Task requirements
Repeat the entries below exactly. Begin with the first line and end with the line that contains "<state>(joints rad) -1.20".

*** Opening Input material ***

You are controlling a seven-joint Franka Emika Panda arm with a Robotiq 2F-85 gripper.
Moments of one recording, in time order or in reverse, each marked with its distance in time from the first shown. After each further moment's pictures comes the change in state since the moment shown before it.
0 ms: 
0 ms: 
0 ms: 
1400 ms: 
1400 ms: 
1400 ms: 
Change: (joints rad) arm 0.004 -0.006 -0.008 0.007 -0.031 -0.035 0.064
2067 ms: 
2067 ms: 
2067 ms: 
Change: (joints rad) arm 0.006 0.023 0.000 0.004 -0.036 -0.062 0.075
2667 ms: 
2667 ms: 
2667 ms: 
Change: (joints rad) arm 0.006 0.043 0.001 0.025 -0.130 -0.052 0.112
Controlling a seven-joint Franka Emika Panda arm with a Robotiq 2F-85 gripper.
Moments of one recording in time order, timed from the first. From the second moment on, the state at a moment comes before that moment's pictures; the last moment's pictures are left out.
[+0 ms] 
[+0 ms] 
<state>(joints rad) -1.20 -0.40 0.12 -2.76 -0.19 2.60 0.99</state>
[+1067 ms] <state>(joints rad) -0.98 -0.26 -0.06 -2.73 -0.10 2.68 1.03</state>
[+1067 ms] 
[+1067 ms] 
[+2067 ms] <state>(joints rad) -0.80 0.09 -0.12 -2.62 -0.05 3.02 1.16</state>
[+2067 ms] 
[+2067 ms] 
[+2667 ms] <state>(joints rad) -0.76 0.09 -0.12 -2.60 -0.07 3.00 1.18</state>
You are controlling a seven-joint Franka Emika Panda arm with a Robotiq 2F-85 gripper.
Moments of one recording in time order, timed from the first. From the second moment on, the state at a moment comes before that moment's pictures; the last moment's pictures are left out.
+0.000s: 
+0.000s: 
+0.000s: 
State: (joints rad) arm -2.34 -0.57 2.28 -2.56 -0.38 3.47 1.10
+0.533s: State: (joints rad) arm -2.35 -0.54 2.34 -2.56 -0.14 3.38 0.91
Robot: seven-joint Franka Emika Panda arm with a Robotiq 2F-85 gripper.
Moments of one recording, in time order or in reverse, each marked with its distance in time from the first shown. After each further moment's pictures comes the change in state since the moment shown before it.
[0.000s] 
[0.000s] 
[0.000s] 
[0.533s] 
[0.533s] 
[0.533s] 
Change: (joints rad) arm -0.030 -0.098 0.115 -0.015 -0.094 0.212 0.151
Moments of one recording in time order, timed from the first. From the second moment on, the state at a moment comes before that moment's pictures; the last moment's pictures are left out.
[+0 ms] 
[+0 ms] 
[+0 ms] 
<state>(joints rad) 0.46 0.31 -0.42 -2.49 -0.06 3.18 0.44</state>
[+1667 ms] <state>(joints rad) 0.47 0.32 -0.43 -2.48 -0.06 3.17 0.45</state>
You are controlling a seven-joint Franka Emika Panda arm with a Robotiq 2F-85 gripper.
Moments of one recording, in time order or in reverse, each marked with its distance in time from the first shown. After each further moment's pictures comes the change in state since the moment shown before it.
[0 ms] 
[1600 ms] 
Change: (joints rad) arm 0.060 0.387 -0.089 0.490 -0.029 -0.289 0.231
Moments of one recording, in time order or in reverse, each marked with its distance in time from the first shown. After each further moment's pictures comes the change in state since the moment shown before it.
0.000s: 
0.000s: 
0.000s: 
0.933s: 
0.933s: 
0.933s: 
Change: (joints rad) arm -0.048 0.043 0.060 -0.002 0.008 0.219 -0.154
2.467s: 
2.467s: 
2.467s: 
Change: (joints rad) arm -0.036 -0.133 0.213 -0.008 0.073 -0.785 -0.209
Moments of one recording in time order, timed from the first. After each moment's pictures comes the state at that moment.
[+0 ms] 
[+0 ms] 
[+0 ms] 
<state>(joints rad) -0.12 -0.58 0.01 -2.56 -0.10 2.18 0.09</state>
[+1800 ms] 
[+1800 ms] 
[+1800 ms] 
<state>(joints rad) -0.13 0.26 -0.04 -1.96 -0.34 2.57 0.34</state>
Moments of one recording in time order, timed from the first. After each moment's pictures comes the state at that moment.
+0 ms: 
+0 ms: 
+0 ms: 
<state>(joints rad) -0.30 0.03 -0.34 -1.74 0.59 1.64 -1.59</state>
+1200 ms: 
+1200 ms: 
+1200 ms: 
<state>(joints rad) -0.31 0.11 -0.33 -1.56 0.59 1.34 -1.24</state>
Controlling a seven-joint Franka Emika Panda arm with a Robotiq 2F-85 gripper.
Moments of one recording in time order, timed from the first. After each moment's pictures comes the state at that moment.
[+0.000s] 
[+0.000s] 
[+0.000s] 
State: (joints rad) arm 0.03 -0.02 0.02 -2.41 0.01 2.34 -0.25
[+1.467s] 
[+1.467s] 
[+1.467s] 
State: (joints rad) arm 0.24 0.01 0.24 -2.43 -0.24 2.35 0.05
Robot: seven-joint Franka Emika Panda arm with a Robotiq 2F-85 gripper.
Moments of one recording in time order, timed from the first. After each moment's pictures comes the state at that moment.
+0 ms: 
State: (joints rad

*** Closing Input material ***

Answer space
You are controlling a seven-joint Franka Emika Panda arm with a Robotiq 2F-85 gripper.
Moments of one recording, in time order or in reverse, each marked with its distance in time from the first shown. After each further moment's pictures comes the change in state since the moment shown before it.
0 ms: 
0 ms: 
0 ms: 
1400 ms: 
1400 ms: 
1400 ms: 
Change: (joints rad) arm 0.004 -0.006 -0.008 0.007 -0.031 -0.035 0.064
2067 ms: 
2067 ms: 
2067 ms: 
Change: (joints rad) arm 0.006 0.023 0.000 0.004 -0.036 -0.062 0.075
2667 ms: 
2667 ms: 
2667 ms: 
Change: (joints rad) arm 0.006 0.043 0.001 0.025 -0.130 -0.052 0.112
Controlling a seven-joint Franka Emika Panda arm with a Robotiq 2F-85 gripper.
Moments of one recording in time order, timed from the first. From the second moment on, the state at a moment comes before that moment's pictures; the last moment's pictures are left out.
[+0 ms] 
[+0 ms] 
<state>(joints rad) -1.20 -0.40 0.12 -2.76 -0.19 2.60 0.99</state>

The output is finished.